I'm so sorry to hear that the meds are not working out. I hope that you get better results once you and Sam start working with the ped psych doc.

I'm sending positive thoughts your way!

Anonymous said...

i sincerely hope that the load lightens on you

the toll this must be taking on you is inestimable

i can only say the the strength and endurance and love and patience you bring to your daughter and your situation is an example to be lived up to by anyone

you have my respect and admiration

Mouthy Girl said...

I see so much strength and resilence in you...it's mirrored in my Lil Sis. So many ramblings on this long road with Sam are the same ones I've listened to when Kir has been at the end of her rope only to find that there was another knotted piece hanging there to help her along.

Sam and Emily definitely have "that look" in their eyes. I swear they'd wreak havoc and have the best of times together.

I'm so proud of what monumental, unconditional love you have for all of your kids. They're blessed.

(Now, I must be selfish. When I come to Texas...you MUST get your damn brother in law to take a picture of me. I just KNOW he also took that one of you and Sam. DAYUM woman! You're sizzling!)

Big Pissy said...

Oh, Cole.....I'm sorry the meds didn't work out for Sam. But I'm really glad you were able to get her in with a new doc so quickly!

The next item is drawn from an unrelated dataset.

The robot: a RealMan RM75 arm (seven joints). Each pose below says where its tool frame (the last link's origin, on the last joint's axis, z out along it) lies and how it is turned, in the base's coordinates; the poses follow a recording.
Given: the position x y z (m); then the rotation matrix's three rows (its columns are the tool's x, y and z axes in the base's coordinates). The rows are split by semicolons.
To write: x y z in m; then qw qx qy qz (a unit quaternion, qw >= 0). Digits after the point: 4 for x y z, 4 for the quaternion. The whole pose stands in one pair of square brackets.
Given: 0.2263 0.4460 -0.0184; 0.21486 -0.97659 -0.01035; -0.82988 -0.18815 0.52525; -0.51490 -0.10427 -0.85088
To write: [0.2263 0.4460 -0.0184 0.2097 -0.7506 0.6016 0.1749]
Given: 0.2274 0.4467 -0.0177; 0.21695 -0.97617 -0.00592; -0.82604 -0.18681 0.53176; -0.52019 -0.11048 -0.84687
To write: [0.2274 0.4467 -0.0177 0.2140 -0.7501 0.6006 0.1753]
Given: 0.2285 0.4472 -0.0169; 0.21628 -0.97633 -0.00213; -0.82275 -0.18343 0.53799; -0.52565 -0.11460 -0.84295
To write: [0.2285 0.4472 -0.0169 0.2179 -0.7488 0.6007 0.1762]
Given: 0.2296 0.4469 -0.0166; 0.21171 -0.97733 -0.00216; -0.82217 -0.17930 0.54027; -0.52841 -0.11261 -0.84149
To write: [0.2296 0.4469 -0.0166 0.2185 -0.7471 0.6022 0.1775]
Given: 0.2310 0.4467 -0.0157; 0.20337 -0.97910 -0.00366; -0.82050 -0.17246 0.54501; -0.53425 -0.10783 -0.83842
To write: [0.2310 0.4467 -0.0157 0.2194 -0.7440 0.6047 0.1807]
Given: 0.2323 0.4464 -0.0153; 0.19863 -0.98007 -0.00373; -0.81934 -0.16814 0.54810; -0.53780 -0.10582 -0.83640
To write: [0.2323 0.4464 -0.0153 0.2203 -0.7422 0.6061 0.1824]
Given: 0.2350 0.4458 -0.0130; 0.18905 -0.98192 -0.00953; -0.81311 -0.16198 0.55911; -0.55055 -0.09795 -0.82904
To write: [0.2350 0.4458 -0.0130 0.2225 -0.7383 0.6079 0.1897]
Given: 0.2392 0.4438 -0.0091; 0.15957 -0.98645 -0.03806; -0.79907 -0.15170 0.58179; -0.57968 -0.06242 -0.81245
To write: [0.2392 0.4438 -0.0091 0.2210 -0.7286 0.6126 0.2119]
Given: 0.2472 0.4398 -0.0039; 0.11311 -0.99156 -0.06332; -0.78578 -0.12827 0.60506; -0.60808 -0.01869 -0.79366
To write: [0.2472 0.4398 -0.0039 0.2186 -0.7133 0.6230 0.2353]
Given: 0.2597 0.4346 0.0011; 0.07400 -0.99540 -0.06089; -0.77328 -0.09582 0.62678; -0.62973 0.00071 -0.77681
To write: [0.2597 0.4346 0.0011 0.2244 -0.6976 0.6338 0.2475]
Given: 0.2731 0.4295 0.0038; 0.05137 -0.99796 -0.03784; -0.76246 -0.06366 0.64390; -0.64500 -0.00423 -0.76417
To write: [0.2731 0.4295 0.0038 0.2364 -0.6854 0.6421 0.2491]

Just TRY tellin' a Mama Bear no! ;-)

Hang in there knowing that you're doing all you can!

LOVE, love love that pic of you and Sam!

Two beauties!

*hugs*

~Pissy

E said...

I'm so sorry but it sounds like you are doing everything you can possibly do for your daughter and that makes you an amazing and exceptional Mom. She is so lucky to have you and you her. It makes you the incredible woman you are. I'm thinking of you and hope that the Dr. you see on Friday will help.

My company was purchased (hostile takeover) by another company 5 years ago. It was so hard to see friends lose their jobs. I had a lot of guilt as the one single woman who actually could pick up her life and move (as was the only choice I had to keep my job). Hang in there and know that we, The Internet, are here for you!

As for that photo, seriously woman, that is NOT fair that you get those awesome photos taken of you! I'm with Buddha Girl, can we borrow your brother-in-law? I'm coming to Dallas this summer!

E

Nobody said...

Jeez. Hope you make it through the work changes unscathed.

The photo is ADORABLE. ;)

Polyman2 said...

t- It really sucks what your going through, what can I say that hasn't been said, except have strength and faith that things will eventually work out. xxx.